Exercise details: Please give an exact transcription of the lines below, from the one that contains "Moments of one" to the very last, with no other lines.

- Opening Delimiter -

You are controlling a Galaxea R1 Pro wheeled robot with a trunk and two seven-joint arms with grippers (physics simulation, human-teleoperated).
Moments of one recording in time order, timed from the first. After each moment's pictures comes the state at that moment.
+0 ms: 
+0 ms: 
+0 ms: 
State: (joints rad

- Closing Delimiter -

Task result:
Moments of one recording in time order, timed from the first. After each moment's pictures comes the state at that moment.
+0 ms: 
+0 ms: 
+0 ms: 
State: (joints rad

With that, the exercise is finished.